* _WORK TO BE COMPLETED_: All lines from the entries below that contain the string "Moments" should be copied out.

Excerpts from a dataset
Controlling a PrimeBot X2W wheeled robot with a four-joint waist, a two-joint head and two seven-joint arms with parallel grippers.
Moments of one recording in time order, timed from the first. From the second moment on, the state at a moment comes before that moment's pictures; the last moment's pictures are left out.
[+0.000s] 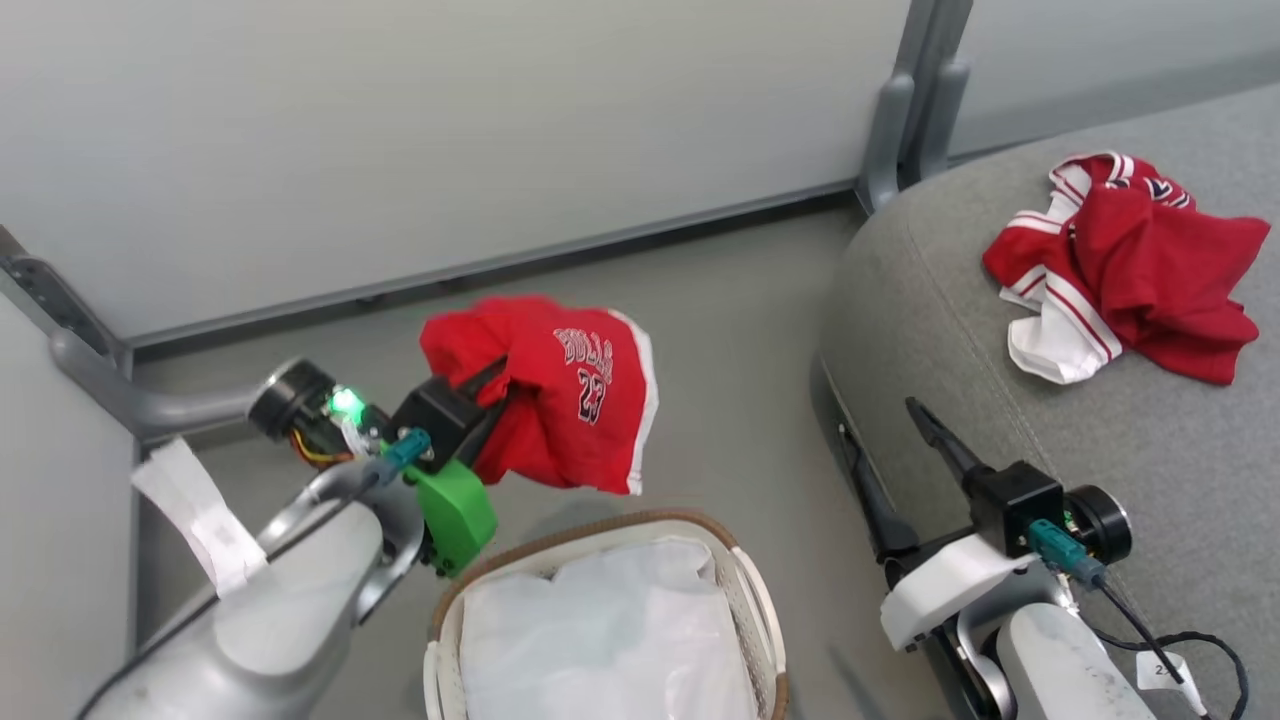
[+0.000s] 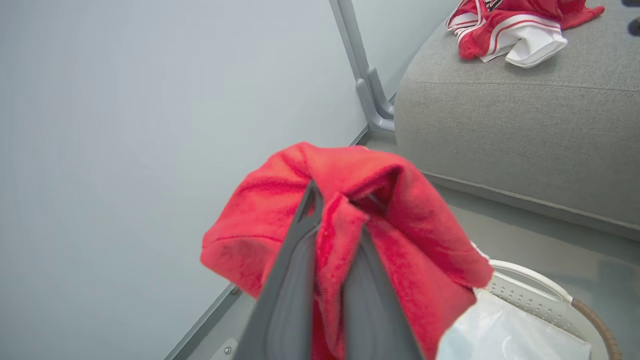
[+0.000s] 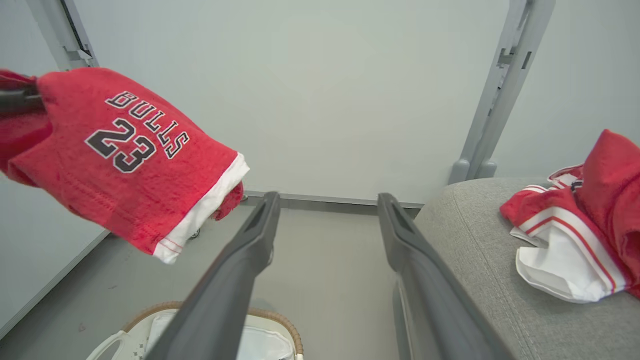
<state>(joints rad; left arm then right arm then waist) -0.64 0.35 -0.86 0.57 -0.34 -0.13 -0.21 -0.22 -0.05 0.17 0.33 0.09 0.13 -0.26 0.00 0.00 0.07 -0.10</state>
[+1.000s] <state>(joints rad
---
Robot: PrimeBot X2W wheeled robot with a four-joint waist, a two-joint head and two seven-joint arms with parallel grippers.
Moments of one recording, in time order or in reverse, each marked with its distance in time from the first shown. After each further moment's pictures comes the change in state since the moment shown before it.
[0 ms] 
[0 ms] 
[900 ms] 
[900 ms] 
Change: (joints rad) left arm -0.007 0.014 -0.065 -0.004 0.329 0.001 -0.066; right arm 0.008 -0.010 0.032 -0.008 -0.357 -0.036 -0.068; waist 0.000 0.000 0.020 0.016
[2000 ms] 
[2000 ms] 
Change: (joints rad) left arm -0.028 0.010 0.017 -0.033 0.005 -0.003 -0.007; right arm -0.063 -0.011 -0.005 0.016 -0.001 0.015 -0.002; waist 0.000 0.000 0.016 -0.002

* _PROBLEM SOLUTION_:
Moments of one recording in time order, timed from the first. From the second moment on, the state at a moment comes before that moment's pictures; the last moment's pictures are left out.
Moments of one recording, in time order or in reverse, each marked with its distance in time from the first shown. After each further moment's pictures comes the change in state since the moment shown before it.

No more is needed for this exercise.